• _RECORDS PROVIDED_
---+---
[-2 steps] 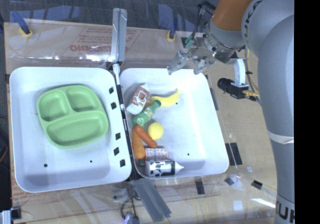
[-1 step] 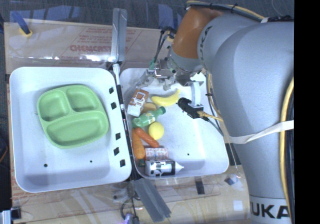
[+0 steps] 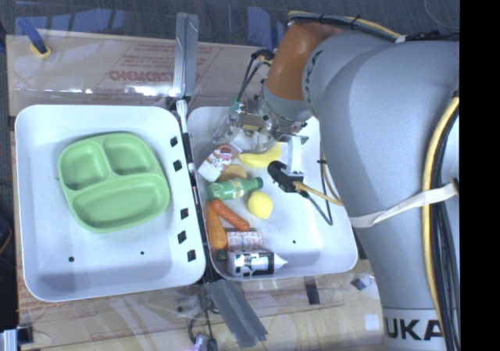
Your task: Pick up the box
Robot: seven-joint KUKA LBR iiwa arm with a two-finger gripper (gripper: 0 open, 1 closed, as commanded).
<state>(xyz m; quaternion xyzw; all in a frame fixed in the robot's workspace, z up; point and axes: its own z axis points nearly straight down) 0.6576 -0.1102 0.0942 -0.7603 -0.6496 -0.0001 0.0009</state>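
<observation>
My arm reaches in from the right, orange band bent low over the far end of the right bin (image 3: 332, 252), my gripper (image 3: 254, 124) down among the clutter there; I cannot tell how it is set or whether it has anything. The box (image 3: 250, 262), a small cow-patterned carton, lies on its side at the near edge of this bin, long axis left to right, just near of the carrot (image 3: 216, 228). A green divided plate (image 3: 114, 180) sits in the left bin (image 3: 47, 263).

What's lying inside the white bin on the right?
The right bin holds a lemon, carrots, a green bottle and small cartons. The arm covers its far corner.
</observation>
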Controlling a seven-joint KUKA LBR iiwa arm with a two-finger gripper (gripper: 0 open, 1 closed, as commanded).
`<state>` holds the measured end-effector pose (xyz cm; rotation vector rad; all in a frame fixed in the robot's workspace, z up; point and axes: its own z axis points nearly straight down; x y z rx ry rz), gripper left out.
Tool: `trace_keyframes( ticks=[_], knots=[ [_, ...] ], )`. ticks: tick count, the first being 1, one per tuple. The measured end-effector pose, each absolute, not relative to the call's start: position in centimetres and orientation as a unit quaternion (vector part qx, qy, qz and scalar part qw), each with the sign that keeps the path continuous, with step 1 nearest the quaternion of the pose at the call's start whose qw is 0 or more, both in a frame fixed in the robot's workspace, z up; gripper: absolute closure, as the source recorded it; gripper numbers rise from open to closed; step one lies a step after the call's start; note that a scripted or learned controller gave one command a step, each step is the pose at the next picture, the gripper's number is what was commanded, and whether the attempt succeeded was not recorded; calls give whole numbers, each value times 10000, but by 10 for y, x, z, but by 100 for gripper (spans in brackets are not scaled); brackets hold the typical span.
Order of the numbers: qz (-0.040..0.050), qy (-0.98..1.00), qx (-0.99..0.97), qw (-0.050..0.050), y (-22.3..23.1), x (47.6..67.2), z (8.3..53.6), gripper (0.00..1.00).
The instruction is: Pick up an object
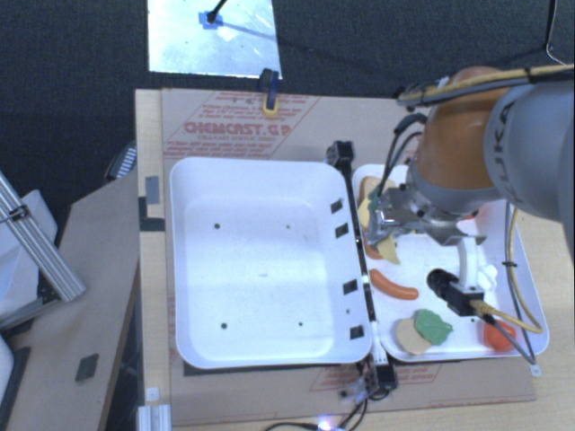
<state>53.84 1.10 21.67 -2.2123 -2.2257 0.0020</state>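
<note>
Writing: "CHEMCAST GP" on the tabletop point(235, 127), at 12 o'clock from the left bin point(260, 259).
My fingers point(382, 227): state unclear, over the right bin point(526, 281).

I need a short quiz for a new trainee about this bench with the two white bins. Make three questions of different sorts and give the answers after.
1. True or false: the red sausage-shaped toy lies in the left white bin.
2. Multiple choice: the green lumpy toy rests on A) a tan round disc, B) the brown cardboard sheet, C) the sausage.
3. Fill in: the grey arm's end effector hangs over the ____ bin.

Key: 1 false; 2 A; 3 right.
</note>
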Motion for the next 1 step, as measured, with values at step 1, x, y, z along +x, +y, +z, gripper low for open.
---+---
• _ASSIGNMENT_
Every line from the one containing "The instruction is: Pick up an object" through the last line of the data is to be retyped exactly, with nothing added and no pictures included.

• _EXERCISE SOLUTION_
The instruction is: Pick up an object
<state>53.84 1.10 21.67 -2.2123 -2.2257 0.0020</state>
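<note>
Writing: "CHEMCAST GP" on the tabletop point(235, 127), at 12 o'clock from the left bin point(260, 259).
My fingers point(382, 227): state unclear, over the right bin point(526, 281).

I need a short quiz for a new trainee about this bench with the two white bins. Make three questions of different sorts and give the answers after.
1. True or false: the red sausage-shaped toy lies in the left white bin.
2. Multiple choice: the green lumpy toy rests on A) a tan round disc, B) the brown cardboard sheet, C) the sausage.
3. Fill in: the grey arm's end effector hangs over the ____ bin.

Key: 1 false; 2 A; 3 right.
</note>
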Motion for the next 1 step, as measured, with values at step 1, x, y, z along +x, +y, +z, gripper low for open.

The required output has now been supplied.